# Task prompt
From the records that follow, copy every line in which "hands" appears.

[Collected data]
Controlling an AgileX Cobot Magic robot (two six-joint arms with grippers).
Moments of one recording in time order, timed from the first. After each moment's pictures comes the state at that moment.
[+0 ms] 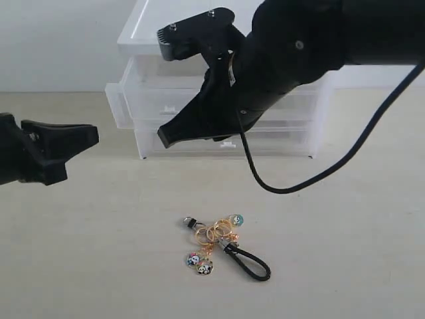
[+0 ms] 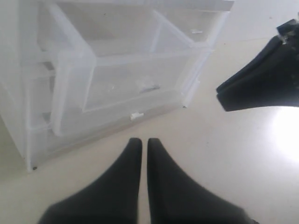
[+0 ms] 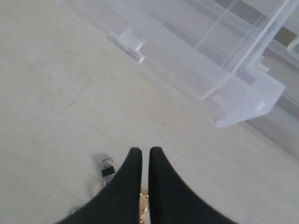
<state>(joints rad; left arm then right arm) 0.00 1.40 -0.44 1.04 -0.87 -0.84 0.78 1.67 -1.27 -0.21 0.58 0.25</state>
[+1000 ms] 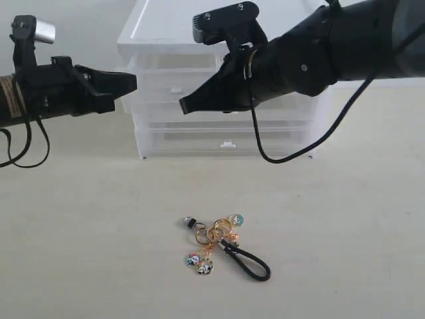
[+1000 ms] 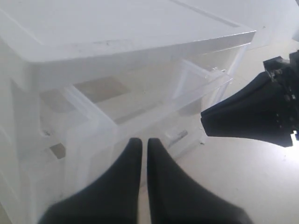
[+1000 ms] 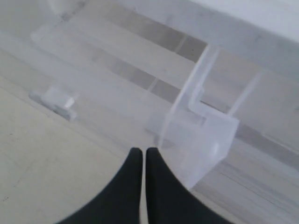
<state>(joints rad) -0.07 1.73 -0.85 1.07 -0.85 -0.89 0.62 1.81 -1.27 -0.23 0.20 0.25</state>
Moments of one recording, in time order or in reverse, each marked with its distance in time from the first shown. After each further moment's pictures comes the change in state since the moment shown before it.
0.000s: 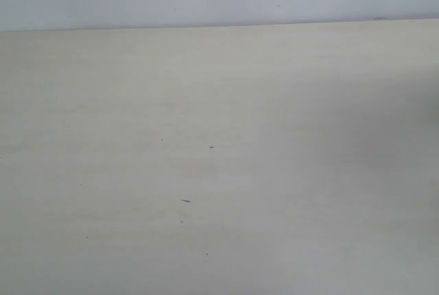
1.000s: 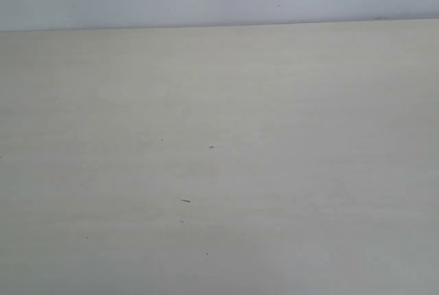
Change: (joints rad) left arm 0.667 -0.120 0.002 0.054 0.709 0.392; right arm 0.000 0.000 0.000 0.000 0.000 0.000
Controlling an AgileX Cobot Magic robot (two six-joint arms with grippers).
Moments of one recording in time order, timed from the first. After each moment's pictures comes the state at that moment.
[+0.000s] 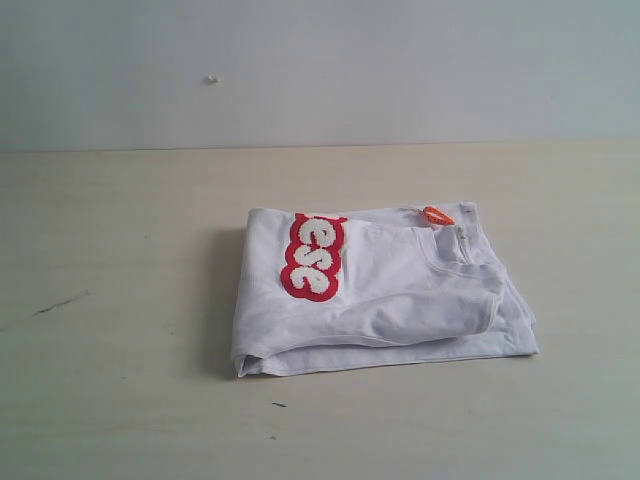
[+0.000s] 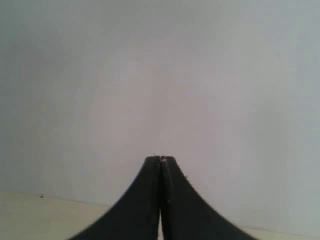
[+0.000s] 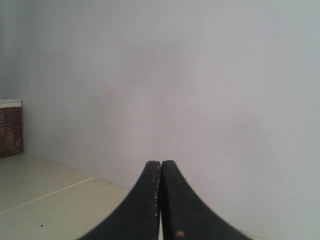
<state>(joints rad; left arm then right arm) -0.05 0.00 -0.18 0.02 0.03 -0.21 0.34 0.00 -0.72 0.30 0.62 -0.21</state>
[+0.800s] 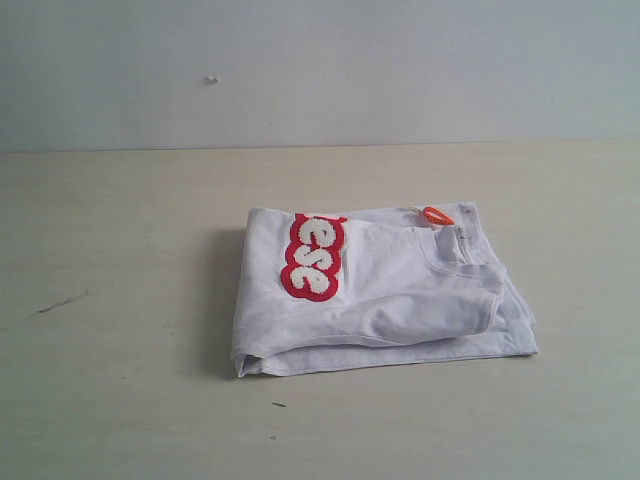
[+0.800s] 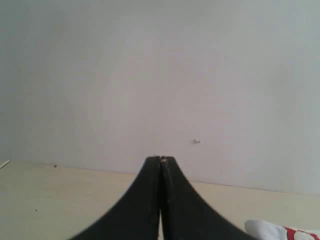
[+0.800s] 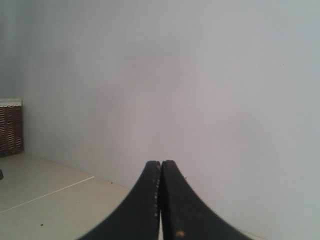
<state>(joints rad) -0.05 0.01 -0.03 0.02 -0.04 -0.16 0.34 0.00 -0.72 0.30 0.62 -0.21</state>
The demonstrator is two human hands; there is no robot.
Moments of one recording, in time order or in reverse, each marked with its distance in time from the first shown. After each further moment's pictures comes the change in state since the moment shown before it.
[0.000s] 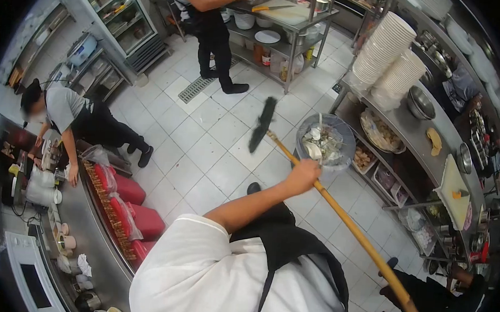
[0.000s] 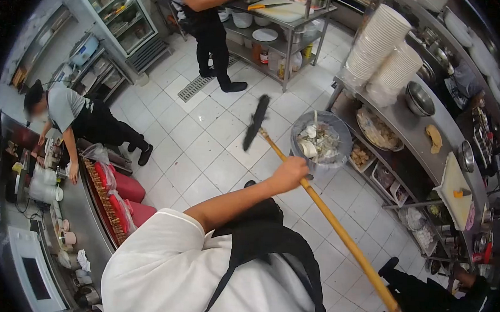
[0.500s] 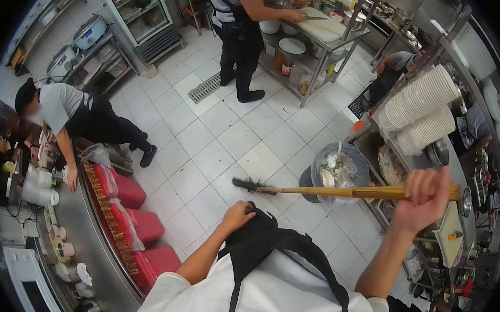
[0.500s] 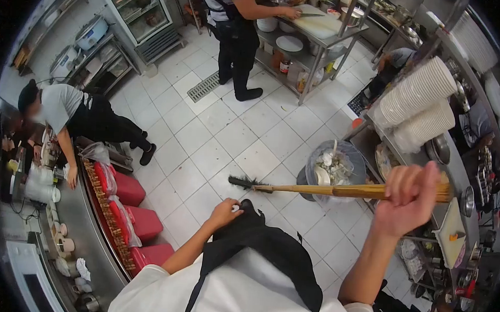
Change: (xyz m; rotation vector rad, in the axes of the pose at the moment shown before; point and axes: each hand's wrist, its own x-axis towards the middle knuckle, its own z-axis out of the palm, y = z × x) left_hand -0.219 -0.123 -0.138 -0.247 -0.251 -1.085; right_hand -0.173 0.457 0.307 -0.021 -0.525 0.706
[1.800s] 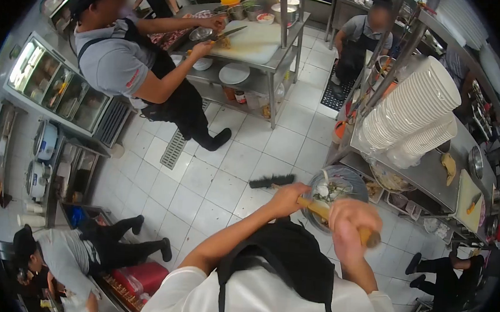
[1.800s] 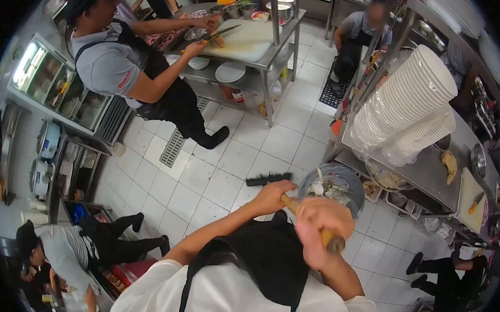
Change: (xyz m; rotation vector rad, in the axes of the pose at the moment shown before) left_hand 0.384 0.286 -0.048 0.009 -0.265 0.943; right_hand 0.141 0.183 -0.022 -0.431 -0.116 -0.096
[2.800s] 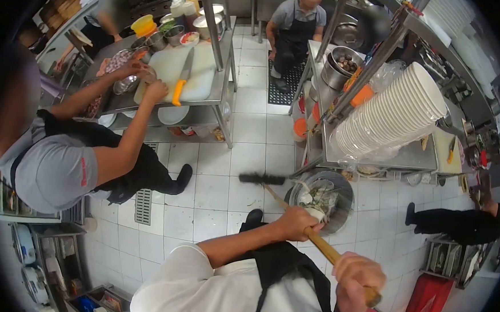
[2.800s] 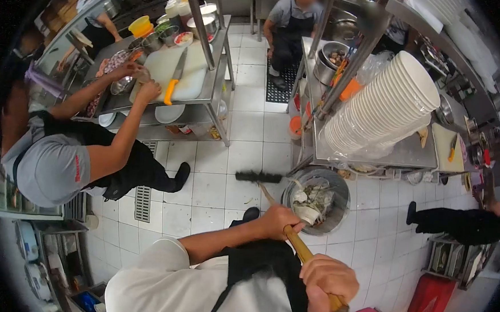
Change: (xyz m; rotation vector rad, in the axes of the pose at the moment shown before) left_hand 0.106 -0.036 -0.029 -0.304 -0.195 0.482; right_hand 0.074 -0.011 0.089 -0.212 0.407 0.127
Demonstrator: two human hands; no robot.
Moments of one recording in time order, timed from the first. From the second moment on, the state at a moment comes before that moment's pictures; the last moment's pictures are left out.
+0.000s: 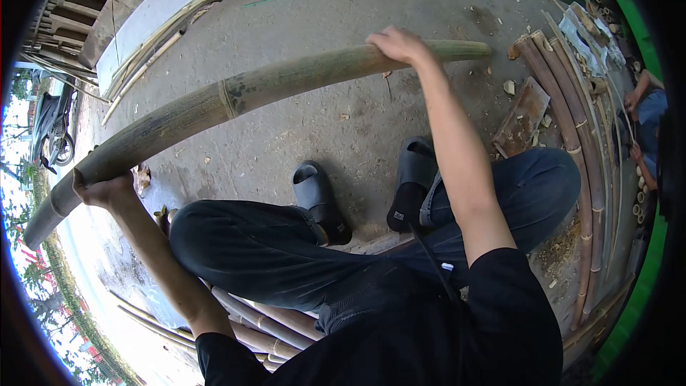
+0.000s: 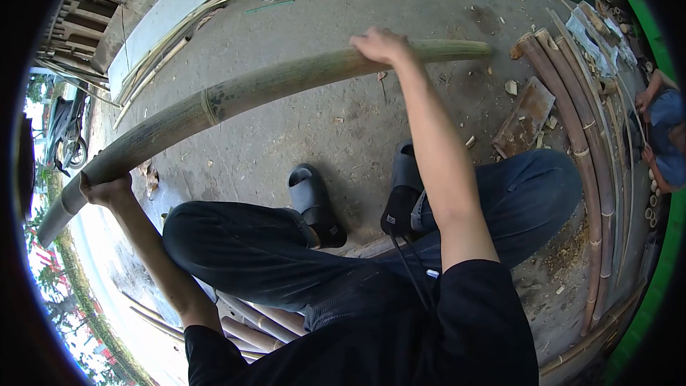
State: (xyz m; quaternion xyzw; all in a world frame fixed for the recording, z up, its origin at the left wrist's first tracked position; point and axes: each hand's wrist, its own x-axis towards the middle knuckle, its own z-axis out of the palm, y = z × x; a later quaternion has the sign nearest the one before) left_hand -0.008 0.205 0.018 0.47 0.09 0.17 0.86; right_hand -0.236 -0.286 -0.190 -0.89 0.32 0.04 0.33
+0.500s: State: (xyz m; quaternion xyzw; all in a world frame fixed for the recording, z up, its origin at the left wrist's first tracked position) left_hand -0.020 0.185 0.021 0.50 0.10 0.18 0.84; right_hand -0.194 -0.106 -0.084 -0.91 0.01 -0.10 0.41
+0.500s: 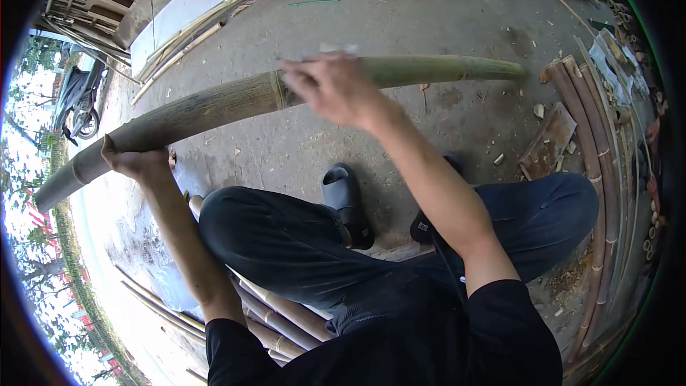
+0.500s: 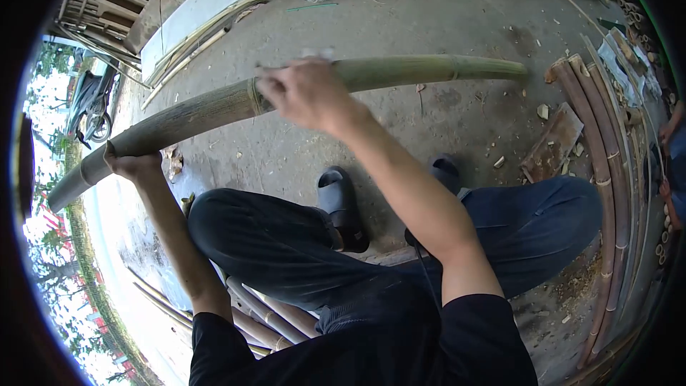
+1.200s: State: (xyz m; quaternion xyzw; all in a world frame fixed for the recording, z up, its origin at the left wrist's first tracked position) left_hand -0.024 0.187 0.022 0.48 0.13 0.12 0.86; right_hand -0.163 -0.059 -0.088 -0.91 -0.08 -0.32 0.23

# Exercise result
The demonstrator is two human hands; there is no robot.
Demonstrator: two human hands; no robot.

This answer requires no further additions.